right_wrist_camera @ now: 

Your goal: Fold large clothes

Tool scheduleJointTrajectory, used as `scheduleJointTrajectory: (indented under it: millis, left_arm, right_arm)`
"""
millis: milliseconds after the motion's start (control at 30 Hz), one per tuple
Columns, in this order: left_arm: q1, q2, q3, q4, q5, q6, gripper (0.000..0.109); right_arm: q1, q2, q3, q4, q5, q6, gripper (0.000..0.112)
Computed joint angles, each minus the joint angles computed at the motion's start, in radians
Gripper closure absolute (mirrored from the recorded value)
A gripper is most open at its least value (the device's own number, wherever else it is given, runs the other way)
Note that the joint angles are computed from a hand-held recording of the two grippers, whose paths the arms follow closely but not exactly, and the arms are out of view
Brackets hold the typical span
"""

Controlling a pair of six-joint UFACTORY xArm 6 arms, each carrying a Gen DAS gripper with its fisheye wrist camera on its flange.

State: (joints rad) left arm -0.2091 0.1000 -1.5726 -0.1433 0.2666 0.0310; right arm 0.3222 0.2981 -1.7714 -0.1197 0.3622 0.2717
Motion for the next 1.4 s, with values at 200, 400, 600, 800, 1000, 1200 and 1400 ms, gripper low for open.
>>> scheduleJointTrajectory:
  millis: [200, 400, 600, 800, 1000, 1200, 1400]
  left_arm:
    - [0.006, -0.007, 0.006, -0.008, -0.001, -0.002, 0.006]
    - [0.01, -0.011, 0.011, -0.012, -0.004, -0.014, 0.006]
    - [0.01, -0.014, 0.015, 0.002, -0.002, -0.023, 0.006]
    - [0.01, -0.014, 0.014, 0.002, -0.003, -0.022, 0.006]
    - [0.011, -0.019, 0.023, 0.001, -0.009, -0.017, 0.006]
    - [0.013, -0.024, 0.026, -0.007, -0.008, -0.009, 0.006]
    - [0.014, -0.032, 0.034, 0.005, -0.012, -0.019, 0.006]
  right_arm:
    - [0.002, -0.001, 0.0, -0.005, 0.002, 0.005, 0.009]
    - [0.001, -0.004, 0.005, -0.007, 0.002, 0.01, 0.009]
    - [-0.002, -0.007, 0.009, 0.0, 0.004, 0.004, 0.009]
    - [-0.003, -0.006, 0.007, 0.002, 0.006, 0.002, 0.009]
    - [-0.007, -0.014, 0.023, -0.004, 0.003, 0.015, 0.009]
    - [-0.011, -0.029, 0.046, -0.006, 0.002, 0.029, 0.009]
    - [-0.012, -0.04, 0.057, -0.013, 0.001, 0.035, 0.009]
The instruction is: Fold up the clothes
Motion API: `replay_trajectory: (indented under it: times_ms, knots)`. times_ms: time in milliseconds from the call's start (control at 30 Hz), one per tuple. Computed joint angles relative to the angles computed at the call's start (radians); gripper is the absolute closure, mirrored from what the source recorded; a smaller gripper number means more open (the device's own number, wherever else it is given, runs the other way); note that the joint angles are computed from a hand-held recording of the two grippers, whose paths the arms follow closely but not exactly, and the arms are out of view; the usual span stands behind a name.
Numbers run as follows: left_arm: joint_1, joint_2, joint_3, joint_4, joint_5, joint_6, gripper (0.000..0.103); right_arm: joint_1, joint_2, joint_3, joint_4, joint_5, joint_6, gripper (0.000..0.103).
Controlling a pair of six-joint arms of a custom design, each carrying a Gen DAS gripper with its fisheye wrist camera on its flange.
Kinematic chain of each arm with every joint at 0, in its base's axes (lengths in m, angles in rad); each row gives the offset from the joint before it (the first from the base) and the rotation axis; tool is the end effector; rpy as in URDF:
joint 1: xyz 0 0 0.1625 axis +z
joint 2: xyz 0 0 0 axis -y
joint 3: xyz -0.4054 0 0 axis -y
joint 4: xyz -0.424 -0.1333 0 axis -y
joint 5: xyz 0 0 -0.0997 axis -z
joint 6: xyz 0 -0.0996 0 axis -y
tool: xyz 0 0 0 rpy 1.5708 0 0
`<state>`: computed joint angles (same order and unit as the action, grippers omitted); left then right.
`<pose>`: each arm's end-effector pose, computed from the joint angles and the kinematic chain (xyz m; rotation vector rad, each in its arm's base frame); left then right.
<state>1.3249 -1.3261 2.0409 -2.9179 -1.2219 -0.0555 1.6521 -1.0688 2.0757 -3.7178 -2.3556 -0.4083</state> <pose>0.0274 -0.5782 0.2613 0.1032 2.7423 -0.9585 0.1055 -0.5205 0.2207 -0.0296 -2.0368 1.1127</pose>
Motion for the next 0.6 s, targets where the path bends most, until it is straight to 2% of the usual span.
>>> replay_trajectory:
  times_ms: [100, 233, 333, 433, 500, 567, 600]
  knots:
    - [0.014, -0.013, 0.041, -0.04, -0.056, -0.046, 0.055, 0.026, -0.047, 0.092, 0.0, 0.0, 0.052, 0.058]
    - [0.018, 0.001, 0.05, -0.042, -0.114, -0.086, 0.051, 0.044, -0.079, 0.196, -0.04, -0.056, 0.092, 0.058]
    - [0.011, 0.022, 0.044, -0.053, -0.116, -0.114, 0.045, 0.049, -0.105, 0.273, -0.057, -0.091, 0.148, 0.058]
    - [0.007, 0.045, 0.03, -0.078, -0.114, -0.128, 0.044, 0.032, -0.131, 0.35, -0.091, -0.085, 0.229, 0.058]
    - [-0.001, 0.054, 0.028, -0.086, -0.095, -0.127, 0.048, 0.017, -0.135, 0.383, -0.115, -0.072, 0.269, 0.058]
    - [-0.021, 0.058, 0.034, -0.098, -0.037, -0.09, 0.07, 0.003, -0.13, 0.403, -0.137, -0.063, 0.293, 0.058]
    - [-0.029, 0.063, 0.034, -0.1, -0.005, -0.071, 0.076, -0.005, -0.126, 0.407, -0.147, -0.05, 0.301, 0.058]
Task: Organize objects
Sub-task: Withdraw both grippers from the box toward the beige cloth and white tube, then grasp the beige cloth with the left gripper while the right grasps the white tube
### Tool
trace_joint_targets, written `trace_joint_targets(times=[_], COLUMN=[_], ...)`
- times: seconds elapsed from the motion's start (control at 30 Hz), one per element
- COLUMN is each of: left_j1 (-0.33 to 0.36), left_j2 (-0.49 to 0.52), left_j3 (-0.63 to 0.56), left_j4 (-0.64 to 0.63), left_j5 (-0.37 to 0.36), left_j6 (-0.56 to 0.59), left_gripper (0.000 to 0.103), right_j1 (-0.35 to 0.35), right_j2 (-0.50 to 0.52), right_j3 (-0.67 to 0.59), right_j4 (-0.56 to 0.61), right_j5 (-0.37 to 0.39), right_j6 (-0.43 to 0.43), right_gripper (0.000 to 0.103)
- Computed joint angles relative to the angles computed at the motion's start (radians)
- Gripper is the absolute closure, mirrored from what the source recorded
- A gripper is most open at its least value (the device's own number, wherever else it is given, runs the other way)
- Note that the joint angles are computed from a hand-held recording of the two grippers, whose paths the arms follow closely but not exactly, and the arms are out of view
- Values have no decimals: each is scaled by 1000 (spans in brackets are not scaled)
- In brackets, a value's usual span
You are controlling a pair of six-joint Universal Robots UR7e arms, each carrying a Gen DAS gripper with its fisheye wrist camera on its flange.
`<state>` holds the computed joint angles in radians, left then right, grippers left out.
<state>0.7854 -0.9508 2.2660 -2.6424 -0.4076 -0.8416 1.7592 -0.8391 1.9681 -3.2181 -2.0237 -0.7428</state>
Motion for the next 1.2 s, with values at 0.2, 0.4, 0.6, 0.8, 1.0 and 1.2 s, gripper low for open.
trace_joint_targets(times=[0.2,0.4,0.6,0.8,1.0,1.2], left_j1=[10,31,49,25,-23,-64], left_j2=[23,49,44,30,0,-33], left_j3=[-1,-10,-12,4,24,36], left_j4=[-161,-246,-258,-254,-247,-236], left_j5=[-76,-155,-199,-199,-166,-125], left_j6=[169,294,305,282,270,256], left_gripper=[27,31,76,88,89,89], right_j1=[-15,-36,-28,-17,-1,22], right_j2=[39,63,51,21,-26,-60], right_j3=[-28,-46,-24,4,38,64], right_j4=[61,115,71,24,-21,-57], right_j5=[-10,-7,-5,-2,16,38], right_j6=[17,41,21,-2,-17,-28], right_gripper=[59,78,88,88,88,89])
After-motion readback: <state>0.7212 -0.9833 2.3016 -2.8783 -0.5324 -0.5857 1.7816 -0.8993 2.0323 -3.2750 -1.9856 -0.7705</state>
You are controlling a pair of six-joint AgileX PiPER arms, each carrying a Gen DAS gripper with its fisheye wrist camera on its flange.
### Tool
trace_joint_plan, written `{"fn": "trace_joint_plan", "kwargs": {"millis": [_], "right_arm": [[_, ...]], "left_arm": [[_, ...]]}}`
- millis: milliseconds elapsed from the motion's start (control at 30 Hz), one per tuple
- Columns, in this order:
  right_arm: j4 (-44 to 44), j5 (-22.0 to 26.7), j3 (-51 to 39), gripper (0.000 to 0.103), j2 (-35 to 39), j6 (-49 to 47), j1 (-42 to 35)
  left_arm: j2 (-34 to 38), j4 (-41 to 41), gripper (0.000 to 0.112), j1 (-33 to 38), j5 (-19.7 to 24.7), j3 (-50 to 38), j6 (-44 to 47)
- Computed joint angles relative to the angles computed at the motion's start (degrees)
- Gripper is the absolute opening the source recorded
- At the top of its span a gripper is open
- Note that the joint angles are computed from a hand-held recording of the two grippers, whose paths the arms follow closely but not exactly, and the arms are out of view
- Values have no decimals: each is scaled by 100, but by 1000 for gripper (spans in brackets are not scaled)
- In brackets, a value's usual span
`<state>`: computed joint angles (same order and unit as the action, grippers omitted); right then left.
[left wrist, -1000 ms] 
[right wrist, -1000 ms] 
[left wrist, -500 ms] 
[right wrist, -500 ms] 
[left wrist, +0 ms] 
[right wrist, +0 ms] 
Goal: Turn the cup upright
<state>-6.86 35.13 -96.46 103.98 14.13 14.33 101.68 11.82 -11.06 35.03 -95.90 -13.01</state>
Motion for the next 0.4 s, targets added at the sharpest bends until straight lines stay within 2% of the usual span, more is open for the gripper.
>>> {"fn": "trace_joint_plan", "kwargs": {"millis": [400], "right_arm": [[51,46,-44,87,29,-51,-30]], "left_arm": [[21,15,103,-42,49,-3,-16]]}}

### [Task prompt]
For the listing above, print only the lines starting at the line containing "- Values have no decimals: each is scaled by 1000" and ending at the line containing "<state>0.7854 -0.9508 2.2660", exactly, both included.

### [Your solution]
- Values have no decimals: each is scaled by 1000 (spans in brackets are not scaled)
- In brackets, a value's usual span
You are controlling a pair of six-joint Universal Robots UR7e arms, each carrying a Gen DAS gripper with its fisheye wrist camera on its flange.
`<state>` holds the computed joint angles in radians, left then right, grippers left out.
<state>0.7854 -0.9508 2.2660 -2.6424 -0.4076 -0.8416 1.7592 -0.8391 1.9681 -3.2181 -2.0237 -0.7428</state>

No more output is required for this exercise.